═════ Material provided

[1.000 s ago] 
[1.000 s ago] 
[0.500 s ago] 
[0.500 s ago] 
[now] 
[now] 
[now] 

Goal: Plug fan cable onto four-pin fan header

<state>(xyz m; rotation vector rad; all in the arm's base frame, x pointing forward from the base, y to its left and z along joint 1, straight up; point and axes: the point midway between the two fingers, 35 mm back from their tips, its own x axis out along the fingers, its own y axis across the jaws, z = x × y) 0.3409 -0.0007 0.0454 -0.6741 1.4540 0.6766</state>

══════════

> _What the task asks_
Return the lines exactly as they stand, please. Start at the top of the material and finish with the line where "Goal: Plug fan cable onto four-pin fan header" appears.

> _Response_
[1.000 s ago] 
[1.000 s ago] 
[0.500 s ago] 
[0.500 s ago] 
[now] 
[now] 
[now] 

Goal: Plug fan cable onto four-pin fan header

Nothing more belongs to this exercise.